I don’t like buzz words and phrases. This is so because they are almost always imprecise. They are designed to be two things; ambiguous and undoubtedly, unquestionably true. Say one, and folks around you will nod their heads in approval but won’t be able to explain what it is you mean to say. Phrases like “thinking outside of the box” means “unconventional.” It can be innovative (another buzz word) or “wacko” (yet another buzz word.) Terms like “organic growth” mean nothing. The word “organic” means unaided or without design or intent. It’s natural, “It just happens.”
If you want to impress your hearers and give your point some weight then link it to the “next generation.” This is a term that replaced the “youth of America;” the old buzz word with the same force, used a few generations back, was “modern.” If you say “this will appeal to the next generation” they “this” must unquestionably be of higher quality or greater faithfulness.

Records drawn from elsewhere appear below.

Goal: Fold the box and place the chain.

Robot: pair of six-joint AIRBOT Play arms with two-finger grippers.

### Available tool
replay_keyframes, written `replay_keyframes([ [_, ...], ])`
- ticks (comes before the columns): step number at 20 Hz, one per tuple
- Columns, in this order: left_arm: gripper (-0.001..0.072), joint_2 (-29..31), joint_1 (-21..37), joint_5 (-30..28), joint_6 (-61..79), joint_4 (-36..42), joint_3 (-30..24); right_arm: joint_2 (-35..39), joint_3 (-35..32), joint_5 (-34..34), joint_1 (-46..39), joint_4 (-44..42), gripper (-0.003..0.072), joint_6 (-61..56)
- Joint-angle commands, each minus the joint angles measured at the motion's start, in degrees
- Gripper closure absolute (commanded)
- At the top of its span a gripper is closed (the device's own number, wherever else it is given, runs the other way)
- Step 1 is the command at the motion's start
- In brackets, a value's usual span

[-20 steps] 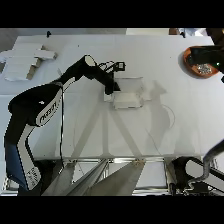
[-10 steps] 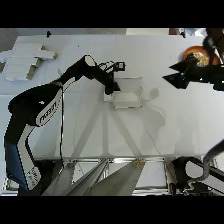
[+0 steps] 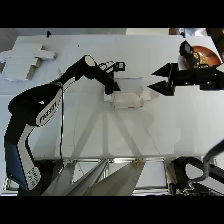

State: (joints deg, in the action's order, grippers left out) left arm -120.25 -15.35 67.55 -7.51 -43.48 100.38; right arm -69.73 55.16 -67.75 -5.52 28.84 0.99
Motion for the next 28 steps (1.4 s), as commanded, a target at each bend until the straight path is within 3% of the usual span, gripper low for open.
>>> replay_keyframes([
  [1,0.0701,-0.02,-0.02,-0.02,0.00,-0.02,-0.02,-0.09,-1.46,6.25,2.54,1.22,-0.0034,2.01],
  [6,0.0697,-0.04,-0.02,-0.02,0.00,0.00,-0.02,-0.04,-11.52,9.29,2.71,4.26,-0.0034,19.98],
  [12,0.0689,-0.04,-0.02,-0.02,0.00,0.00,-0.02,-0.07,-21.57,15.56,2.71,4.02,-0.0034,30.71],
  [17,0.0689,-0.04,-0.02,-0.02,0.00,-0.02,-0.02,-2.67,-22.05,20.48,2.71,3.41,-0.0034,34.32],
  [22,0.0689,-0.04,-0.02,-0.02,0.00,-0.02,-0.02,-7.26,-21.86,22.67,2.73,-10.32,-0.0034,42.95],
  [28,0.0689,-0.04,-0.02,0.00,0.00,-0.02,-0.02,-9.90,-20.17,24.13,5.33,-11.67,-0.0034,45.99],
])
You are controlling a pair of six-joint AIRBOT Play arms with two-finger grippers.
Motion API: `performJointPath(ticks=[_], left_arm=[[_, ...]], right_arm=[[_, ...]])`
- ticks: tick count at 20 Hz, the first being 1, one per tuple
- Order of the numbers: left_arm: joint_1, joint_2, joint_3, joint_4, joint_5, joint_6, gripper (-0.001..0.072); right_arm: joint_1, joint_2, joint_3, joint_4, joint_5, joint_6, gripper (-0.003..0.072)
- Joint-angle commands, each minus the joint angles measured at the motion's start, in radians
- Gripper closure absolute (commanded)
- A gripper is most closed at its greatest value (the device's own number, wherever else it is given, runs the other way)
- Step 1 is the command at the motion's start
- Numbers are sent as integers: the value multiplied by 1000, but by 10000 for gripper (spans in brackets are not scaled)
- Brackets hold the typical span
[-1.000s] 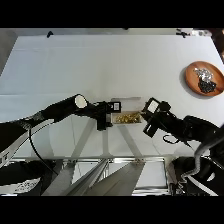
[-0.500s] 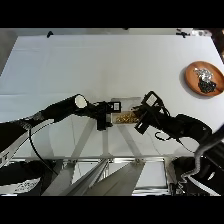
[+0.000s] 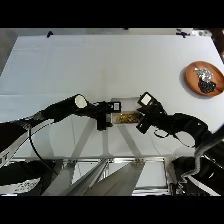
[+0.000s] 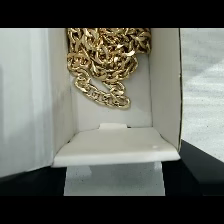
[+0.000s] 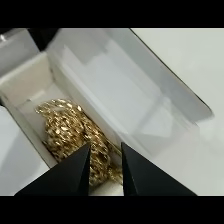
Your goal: Fold the box and place the chain.
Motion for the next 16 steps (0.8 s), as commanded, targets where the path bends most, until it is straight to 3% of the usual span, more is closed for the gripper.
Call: performJointPath(ticks=[1,4,9,10,12,16], left_arm=[[0,1,0,0,0,0,274],[0,1,0,0,0,0,274],[0,1,0,0,0,0,274],[0,1,0,0,0,0,274],[0,1,0,0,0,0,274],[0,1,0,0,0,0,274]], right_arm=[[-152,30,0,37,122,4,465],[-310,29,0,103,140,81,465],[-382,-92,0,351,194,131,458],[-388,-129,0,389,203,130,440],[-412,-188,8,407,239,126,262],[-478,-204,51,411,308,96,273]])
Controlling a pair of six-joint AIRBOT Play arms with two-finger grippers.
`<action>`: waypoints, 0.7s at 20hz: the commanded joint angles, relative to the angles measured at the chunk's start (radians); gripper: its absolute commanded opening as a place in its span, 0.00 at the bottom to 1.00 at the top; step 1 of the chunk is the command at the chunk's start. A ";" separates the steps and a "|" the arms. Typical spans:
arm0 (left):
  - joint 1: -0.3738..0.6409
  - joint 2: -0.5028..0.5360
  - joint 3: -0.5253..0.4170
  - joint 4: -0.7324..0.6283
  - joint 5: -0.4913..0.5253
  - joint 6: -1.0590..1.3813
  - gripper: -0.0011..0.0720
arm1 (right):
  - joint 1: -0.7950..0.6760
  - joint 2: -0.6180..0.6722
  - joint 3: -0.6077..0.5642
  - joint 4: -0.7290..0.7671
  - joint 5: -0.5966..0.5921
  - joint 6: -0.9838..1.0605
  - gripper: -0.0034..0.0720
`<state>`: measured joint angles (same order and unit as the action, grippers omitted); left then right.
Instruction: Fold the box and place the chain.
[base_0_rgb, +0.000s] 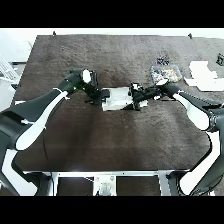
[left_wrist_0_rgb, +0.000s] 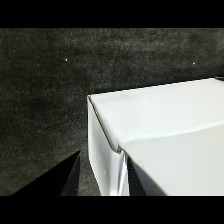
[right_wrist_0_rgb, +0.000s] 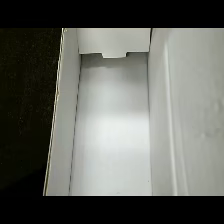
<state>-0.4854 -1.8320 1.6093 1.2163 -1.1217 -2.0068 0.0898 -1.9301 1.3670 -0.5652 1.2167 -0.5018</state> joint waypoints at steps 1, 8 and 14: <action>-0.018 -0.036 0.064 0.061 -0.065 -0.035 0.48 | 0.001 0.000 0.000 0.000 0.000 0.000 0.77; -0.048 -0.151 0.254 0.152 -0.242 -0.081 0.48 | 0.001 0.000 0.000 0.000 0.000 0.000 0.77; -0.072 -0.182 0.295 0.223 -0.275 -0.082 0.47 | 0.001 0.000 0.000 0.000 0.000 0.000 0.77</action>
<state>-0.5476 -1.9995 1.8851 1.4025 -1.3727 -2.0857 0.0898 -1.9301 1.3670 -0.5648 1.2163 -0.5018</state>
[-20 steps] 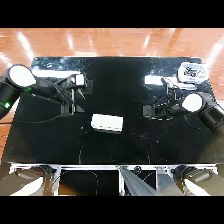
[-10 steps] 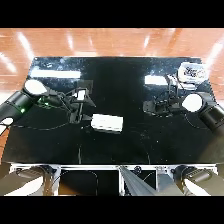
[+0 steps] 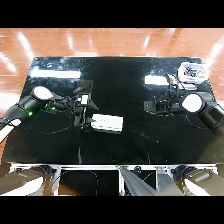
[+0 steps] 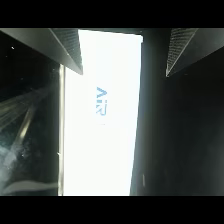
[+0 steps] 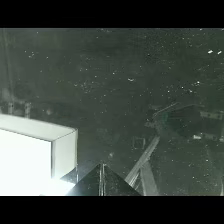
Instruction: Fold the box and place the chain.
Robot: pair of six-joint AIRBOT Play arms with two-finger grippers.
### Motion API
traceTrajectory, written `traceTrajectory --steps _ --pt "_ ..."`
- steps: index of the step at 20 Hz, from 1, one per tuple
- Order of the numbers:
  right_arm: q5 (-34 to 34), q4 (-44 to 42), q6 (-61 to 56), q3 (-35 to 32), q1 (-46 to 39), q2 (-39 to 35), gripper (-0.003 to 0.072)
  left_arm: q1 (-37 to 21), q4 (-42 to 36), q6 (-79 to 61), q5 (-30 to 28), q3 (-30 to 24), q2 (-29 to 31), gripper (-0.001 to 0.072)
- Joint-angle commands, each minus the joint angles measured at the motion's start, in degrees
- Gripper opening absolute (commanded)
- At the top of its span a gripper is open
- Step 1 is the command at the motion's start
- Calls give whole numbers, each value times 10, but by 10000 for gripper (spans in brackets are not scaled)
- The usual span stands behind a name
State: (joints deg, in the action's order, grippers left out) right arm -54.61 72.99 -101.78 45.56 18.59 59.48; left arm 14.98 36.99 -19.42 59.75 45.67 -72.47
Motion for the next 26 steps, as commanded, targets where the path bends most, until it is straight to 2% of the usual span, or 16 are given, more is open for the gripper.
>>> traceTrajectory --steps 1,26 --pt "-1 1 -3 0 0 0 35 1 -4 -9 7 -5 -2 622" --pt "-5 8 -5 0 0 0 35 2 17 43 7 -8 -21 622"
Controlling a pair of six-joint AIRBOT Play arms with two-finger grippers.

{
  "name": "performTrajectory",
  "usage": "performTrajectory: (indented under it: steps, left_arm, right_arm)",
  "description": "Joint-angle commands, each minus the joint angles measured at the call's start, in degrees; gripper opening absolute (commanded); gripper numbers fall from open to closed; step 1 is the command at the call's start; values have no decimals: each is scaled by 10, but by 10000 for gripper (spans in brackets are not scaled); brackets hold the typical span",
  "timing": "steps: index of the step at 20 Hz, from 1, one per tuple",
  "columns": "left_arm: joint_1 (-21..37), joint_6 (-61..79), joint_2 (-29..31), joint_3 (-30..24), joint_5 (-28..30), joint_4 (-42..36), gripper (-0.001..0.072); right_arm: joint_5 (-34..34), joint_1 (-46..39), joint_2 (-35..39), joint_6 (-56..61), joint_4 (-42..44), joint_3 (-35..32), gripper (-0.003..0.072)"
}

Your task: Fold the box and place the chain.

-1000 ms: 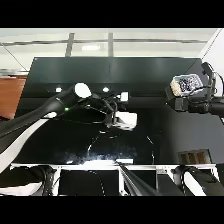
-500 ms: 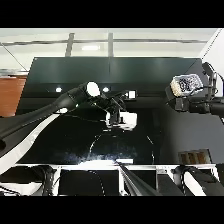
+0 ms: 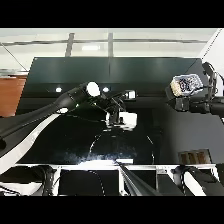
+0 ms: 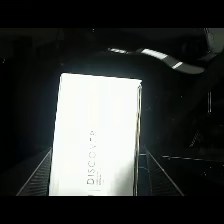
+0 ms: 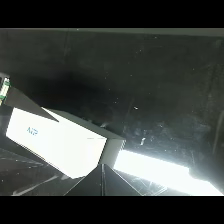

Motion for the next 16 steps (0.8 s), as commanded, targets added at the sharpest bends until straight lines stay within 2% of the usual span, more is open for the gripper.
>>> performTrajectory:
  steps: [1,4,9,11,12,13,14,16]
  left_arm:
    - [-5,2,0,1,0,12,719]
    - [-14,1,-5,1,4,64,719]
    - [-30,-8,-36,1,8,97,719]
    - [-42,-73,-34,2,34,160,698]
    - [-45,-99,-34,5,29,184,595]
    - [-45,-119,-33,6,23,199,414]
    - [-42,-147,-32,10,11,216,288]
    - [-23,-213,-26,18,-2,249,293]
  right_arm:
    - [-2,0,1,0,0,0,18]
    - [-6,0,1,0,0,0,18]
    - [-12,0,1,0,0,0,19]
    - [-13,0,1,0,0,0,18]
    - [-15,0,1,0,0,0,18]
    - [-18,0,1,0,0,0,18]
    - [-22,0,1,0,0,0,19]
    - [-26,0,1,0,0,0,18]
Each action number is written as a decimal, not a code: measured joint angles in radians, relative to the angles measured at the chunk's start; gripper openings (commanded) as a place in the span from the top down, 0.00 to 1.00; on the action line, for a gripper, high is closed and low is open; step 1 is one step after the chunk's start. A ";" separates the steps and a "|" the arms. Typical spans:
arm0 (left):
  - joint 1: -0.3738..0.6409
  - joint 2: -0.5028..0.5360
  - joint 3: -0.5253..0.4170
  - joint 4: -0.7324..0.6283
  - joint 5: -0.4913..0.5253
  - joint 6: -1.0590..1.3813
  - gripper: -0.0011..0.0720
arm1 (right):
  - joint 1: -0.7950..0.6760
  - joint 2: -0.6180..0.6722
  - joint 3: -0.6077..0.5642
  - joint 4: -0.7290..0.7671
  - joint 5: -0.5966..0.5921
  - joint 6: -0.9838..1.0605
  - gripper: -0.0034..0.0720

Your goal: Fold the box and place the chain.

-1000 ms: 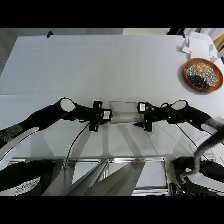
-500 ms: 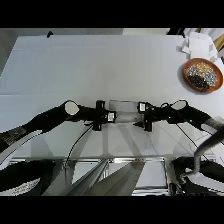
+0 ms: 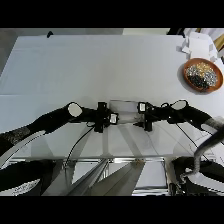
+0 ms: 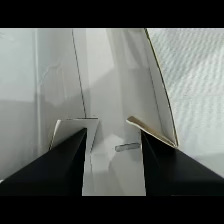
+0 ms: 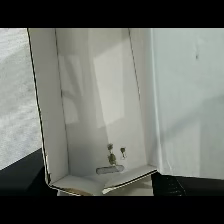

One of the more interesting buzz word I heard actually has some merit. It comes from the study of management. It is the word "adaptive." This is a style of leadership and a kind of change that is open to improved ways of accomplishing worthy goals. With it was used the notions of "tactical" and "strategic" plans. I was taught that tactics serve strategies. Strategies accomplish objectives for the core purpose of an organization. A presbytery within a presbytery is, for example, an adaptive change because it allows the new presbytery the freedom to carry out an innovative and more faithful mission while avoiding all the ramifications of leaving the denomination.
Such buzz words lay at the heart of the speeches I heard while at the conference in Minneapolis. The two most often used negative buzz words were “traditional” and “denominational.” Everyone hearing these terms immediately understood that if we are to “think outside the box” we must step away from such things. Even “church” was passé and replaced with “fellowship.” It is said that a fellowship is “more fluid” than a church. If you have any idea what “fluid” means in this usage please let me know.
The most often used buzz word; the one that I swear was accompanied by the sounds of heavenly harps was “missional.” I’ve heard a half dozen talks and read four books on this subject and I still don’t understand how it is being used. It seems to point to nothing new. The Church is about mission like fire is about heat. I said that, Emil Brunner said it better, “The church exists by mission, just as fire exists by burning.” He said this in 1931. You would think the “next generation” discovered something new because they “repackaged it” (buzz) using a newly coined term for it.
Just because they are trite in their language and bit arrogant, it doesn’t make them wrong. I am pleased and encouraged that the “next generation” Christians are inspired by missions. The emphasis on missions corrects a deadly pattern present in most congregations. I heard Howard Hendricks saying in 1973, “we have turned the Great Commission on its head, instead of “go into the world” we say “come to my church.”